Marketing to a Local Audience

If you are an event planner trying to serve your city with a meaningful, high-value professional event, identify what your event can bring to the local market. How does your event serve the professional community? What is a gap in the city’s current offering that you can fill? What is the problem you’re solving for?

Once you’ve figured out what your event brings that no other within the city offers, conveying that value to your local audience is the next hurdle.

If you want to appeal to a local community, involve yourself in local discussions. Attend the forums, find the local professional groups on Facebook and LinkedIn, and rub elbows with the city’s prominent figures in the field.

Odds are that the local DMO is connected to the most important institutions and local organizations for the industries they cater to. Even if you’re a local planner, a city’s DMO should be able to make introductions to the most relevant contacts, and may even have some marketing collateral you can use.

Consider formats and accommodations that favor a local audience as well, like flexible registration that allows local attendees to consume the event at their convenience. Convenience is, after all, a major factor in why an attendee will prefer local conferences over travel commitments.

Another major factor is the desire to improve the community both by funneling income into a city’s local businesses but also to create opportunities for underserved groups to learn about a major economic driver within their cities and to network and gain insight from professionals they might not otherwise have regular access to.

“Our institution is very interested in community development,” says Lilly. Being in the neighborhood of Western Baltimore, the University of Maryland works to improve the conditions in its immediate surroundings.

“Local involvement is really integral to DEI work,” says Lilly. Within the medical context, events give a class of pretty privileged people who’ve had access to education and high-paying roles an impetus to connect with those who might not regularly have access to them. The benefits are mutual.

“This not only offers a more diverse group of people access to professional insights and networks, but it also serves as an important tool for truly understanding the practical healthcare situation in a given city. It’s important to talk to people who consume services as well to find out what it’s like to have difficulty accessing care. What it’s like to be a person of color who might not be able to visit a practitioner who looks like you.”

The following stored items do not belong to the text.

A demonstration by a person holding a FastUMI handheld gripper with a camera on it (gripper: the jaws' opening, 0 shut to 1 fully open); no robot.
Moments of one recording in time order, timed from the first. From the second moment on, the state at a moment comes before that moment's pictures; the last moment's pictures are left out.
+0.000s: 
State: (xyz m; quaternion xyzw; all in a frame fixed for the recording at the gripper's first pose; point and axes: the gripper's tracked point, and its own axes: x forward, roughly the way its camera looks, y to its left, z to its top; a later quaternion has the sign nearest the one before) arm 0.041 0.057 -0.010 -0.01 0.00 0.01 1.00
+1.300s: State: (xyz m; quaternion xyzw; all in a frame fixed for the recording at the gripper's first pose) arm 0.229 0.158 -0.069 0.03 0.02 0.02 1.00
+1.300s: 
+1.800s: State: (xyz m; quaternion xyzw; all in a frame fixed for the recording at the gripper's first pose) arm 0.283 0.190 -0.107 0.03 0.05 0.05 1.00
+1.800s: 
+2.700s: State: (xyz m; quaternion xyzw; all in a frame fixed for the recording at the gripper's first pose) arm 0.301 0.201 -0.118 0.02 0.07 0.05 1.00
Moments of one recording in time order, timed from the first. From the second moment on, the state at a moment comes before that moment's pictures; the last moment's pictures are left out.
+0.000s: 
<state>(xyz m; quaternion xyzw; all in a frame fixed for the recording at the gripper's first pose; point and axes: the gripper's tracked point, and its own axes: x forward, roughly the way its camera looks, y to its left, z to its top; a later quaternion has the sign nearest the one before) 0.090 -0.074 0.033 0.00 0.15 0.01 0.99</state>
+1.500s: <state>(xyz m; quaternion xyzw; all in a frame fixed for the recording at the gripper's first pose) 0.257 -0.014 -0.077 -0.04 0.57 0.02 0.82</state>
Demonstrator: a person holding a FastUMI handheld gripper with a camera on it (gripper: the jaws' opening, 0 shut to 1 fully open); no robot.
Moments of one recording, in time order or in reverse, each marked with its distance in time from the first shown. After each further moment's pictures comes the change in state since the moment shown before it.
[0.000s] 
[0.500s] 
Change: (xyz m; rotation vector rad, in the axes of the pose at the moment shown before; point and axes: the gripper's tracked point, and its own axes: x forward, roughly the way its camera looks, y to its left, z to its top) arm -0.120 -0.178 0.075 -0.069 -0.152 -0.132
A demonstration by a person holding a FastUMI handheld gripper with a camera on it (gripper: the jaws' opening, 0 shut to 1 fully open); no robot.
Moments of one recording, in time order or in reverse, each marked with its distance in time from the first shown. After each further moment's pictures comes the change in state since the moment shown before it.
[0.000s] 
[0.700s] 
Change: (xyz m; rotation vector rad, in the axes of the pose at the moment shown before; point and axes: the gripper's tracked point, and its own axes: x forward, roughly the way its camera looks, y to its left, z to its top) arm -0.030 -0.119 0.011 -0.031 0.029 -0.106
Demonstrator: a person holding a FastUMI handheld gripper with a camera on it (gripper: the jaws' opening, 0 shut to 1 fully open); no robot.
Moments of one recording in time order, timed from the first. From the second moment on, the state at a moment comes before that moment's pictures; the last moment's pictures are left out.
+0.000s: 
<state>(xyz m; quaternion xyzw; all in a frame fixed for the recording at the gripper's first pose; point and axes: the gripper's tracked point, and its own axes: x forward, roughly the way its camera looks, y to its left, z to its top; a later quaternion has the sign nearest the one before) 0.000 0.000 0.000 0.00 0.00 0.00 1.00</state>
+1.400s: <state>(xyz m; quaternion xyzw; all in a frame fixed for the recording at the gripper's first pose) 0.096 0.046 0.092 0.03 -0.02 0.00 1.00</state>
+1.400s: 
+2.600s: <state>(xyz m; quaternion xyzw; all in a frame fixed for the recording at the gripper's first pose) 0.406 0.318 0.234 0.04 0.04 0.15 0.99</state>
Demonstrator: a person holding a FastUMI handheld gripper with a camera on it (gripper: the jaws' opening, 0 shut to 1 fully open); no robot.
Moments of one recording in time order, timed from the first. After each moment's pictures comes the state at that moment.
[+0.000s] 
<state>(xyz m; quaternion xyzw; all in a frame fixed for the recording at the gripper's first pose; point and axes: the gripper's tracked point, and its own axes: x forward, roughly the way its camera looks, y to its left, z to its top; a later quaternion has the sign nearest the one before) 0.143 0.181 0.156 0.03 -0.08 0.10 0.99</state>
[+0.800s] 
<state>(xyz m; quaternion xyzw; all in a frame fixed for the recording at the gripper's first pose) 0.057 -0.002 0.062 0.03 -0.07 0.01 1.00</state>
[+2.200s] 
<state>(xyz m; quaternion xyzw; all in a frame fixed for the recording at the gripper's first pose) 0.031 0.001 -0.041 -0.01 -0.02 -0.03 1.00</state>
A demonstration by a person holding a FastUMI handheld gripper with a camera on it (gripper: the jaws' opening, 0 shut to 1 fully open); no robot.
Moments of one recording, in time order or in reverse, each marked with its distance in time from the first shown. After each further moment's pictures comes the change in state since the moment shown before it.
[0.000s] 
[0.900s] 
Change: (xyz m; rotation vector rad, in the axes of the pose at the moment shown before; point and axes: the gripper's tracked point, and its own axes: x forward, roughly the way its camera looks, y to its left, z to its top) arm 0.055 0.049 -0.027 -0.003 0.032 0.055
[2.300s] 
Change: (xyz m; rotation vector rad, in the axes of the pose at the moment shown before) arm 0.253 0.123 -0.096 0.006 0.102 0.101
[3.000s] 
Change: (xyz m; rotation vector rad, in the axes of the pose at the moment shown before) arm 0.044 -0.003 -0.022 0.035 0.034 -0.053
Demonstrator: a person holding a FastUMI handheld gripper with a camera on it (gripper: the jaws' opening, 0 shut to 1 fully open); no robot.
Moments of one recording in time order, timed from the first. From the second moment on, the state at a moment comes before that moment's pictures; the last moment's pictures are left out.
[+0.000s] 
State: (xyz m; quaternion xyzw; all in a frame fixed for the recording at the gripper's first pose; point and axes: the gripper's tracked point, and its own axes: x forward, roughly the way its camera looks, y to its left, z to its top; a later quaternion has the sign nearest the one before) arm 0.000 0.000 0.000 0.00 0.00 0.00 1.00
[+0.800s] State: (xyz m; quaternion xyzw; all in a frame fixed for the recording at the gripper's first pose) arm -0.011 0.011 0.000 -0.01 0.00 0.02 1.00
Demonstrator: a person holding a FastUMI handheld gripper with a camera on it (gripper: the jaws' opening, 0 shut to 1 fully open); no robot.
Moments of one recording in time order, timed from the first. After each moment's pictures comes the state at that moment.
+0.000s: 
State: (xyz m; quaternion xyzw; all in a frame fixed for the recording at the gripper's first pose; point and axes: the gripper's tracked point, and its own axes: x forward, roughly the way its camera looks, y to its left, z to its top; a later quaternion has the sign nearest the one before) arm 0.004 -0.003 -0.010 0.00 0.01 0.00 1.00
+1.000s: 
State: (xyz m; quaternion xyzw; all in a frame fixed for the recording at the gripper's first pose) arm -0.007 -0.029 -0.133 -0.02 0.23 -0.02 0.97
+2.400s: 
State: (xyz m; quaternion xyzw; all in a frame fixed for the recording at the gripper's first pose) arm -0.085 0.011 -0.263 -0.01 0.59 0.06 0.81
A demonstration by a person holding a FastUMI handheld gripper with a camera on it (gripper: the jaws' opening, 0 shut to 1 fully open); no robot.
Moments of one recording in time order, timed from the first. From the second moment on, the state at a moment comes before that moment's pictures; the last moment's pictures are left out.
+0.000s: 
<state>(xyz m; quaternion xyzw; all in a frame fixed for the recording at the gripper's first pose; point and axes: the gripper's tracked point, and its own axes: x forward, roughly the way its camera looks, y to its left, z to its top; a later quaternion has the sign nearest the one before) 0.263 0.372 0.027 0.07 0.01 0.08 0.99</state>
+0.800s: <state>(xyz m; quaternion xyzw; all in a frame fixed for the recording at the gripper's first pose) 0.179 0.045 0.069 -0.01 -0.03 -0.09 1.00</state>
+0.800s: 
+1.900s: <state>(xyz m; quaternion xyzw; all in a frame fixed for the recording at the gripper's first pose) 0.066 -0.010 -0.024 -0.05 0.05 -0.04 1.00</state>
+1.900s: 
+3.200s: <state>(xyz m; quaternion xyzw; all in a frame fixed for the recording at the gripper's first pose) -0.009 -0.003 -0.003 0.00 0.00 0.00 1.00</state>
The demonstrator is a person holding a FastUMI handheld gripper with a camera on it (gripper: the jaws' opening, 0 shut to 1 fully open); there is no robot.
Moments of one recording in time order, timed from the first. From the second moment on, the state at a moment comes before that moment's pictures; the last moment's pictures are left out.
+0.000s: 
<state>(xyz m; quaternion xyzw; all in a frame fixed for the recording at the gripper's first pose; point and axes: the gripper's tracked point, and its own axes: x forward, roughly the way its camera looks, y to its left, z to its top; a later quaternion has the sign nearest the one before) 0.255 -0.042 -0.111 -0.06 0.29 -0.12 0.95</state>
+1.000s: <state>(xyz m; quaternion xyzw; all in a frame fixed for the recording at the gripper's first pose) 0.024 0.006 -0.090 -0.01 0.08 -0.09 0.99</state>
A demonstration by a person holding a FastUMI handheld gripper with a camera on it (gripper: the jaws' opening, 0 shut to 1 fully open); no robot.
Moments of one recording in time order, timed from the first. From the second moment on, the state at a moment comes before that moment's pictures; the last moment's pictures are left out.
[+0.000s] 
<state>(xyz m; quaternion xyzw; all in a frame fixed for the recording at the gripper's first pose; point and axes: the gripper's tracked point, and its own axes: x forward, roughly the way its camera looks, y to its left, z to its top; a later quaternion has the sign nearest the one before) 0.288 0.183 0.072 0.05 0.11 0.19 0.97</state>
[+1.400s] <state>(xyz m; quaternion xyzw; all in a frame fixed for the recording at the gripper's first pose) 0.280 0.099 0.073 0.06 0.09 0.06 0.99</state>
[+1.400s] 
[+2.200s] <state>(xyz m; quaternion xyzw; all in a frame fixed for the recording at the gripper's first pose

– Flavius Lilly, Professor, Gerontologist, and Vice Provost of University of Maryland, Baltimore

A local community also offers arguably more reliable channels for community generation. To ensure that you’re building your event audience over time is to leverage that professional community to keep the momentum from the event going from one to the next. Use a virtual platform that allows your event content to be viewed on demand throughout the year, and then create a space where that content can be discussed. Find ways to serve the local community’s professional interests with mini-events, teaser interviews, workshops, or online dialogues using platforms like Clubhouse. Determine whether the professional community has effective community engagement channels. If so, join them. If not, create them, and make your event an integral part of participating in them.